(Items listed in a dataset)
=======
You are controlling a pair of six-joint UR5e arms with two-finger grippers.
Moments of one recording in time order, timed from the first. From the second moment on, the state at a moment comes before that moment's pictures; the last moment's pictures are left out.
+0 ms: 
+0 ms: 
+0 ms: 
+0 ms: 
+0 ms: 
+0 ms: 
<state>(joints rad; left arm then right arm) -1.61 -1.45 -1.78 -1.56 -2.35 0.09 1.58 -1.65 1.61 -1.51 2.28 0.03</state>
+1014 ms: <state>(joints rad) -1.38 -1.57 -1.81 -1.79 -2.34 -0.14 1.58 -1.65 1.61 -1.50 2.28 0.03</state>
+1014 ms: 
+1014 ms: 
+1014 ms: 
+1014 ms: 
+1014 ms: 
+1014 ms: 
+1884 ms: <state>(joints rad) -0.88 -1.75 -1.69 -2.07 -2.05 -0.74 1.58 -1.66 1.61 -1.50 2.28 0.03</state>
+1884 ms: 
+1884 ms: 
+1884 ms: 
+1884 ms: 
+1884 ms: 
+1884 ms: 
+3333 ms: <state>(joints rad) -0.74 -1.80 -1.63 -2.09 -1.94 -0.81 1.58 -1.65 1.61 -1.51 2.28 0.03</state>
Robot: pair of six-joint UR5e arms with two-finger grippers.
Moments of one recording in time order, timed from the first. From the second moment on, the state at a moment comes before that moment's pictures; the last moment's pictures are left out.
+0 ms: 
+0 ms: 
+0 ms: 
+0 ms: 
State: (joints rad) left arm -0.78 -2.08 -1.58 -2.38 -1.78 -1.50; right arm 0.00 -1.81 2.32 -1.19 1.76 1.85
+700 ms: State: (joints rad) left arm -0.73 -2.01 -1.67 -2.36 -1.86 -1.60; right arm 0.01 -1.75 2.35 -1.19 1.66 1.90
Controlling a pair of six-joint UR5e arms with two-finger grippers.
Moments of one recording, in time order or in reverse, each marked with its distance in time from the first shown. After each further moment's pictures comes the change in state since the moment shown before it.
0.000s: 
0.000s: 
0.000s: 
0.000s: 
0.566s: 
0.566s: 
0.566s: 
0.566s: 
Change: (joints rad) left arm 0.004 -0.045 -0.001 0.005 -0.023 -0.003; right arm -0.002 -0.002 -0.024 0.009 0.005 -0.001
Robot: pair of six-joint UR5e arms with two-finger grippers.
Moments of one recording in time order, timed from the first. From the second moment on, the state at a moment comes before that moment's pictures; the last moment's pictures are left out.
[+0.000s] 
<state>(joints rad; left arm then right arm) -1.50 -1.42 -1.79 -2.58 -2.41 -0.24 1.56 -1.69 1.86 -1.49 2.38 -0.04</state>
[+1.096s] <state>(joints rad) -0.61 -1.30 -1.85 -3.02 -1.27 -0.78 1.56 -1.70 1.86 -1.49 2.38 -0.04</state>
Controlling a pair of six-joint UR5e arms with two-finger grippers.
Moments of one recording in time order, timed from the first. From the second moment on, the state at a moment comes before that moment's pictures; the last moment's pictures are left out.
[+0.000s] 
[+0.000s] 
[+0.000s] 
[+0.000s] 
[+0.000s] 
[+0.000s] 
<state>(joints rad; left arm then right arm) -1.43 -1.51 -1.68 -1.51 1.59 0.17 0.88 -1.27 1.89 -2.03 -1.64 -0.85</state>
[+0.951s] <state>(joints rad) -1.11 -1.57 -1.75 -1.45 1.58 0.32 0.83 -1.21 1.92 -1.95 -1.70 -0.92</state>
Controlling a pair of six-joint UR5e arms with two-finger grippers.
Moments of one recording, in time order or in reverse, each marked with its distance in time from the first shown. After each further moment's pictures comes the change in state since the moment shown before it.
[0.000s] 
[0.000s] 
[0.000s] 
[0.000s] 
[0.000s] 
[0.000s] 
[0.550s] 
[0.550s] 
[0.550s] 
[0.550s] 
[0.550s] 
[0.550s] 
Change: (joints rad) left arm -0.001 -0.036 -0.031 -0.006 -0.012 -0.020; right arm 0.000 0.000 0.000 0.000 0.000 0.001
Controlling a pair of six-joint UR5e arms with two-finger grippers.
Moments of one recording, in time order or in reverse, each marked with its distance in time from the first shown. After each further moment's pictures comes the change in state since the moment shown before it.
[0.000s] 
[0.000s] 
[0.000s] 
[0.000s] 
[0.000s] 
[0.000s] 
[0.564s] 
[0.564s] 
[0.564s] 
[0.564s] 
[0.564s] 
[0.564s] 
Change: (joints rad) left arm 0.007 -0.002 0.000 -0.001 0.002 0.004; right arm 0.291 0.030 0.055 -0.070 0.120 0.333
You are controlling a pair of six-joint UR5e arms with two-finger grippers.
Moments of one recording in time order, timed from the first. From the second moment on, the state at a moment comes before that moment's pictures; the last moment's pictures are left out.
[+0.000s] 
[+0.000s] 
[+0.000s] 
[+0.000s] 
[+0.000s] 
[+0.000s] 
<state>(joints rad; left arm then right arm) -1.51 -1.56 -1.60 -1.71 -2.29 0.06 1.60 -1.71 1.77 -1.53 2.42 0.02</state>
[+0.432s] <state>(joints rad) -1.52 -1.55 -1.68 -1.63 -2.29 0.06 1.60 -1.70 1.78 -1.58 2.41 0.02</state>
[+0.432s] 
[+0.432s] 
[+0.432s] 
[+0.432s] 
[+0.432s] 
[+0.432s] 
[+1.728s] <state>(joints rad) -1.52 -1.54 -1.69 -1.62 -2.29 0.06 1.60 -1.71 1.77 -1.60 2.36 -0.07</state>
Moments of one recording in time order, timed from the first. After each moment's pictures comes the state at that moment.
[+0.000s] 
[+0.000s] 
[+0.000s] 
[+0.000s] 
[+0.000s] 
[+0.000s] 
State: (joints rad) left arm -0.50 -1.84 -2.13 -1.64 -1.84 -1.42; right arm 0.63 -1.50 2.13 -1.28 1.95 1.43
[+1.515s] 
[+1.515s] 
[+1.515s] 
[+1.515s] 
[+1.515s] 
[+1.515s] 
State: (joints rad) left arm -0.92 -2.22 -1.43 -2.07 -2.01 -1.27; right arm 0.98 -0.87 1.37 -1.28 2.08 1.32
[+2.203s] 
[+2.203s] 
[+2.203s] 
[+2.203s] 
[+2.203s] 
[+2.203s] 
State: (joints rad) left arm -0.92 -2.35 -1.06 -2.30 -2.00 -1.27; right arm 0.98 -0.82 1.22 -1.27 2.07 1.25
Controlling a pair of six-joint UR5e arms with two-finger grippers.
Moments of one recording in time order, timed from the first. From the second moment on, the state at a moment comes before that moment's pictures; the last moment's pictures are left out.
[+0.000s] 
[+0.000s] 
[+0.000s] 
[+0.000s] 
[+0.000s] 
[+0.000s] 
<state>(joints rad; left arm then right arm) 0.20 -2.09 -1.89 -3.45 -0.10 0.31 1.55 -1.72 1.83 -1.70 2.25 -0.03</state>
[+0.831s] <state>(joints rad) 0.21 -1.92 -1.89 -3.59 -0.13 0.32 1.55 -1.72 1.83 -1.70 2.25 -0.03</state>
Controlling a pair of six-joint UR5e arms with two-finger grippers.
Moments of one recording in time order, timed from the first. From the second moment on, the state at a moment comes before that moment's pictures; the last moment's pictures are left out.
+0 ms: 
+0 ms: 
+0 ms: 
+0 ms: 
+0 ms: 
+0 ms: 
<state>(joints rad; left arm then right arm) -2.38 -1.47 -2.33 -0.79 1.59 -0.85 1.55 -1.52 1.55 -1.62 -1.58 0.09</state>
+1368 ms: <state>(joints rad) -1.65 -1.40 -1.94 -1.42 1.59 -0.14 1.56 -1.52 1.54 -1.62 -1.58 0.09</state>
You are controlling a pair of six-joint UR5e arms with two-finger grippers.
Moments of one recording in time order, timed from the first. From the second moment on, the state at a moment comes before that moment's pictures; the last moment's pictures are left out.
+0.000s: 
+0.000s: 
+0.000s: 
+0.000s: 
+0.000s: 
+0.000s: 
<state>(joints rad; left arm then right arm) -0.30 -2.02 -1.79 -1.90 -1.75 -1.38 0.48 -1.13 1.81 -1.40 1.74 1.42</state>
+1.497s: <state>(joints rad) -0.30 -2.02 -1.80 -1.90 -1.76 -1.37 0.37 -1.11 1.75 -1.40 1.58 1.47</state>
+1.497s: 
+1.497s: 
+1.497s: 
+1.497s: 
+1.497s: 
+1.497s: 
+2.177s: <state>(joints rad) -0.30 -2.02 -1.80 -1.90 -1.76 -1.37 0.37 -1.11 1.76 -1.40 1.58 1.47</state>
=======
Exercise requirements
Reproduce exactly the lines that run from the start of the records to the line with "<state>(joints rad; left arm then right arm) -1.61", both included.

Answer to this exercise
You are controlling a pair of six-joint UR5e arms with two-finger grippers.
Moments of one recording in time order, timed from the first. From the second moment on, the state at a moment comes before that moment's pictures; the last moment's pictures are left out.
+0 ms: 
+0 ms: 
+0 ms: 
+0 ms: 
+0 ms: 
+0 ms: 
<state>(joints rad; left arm then right arm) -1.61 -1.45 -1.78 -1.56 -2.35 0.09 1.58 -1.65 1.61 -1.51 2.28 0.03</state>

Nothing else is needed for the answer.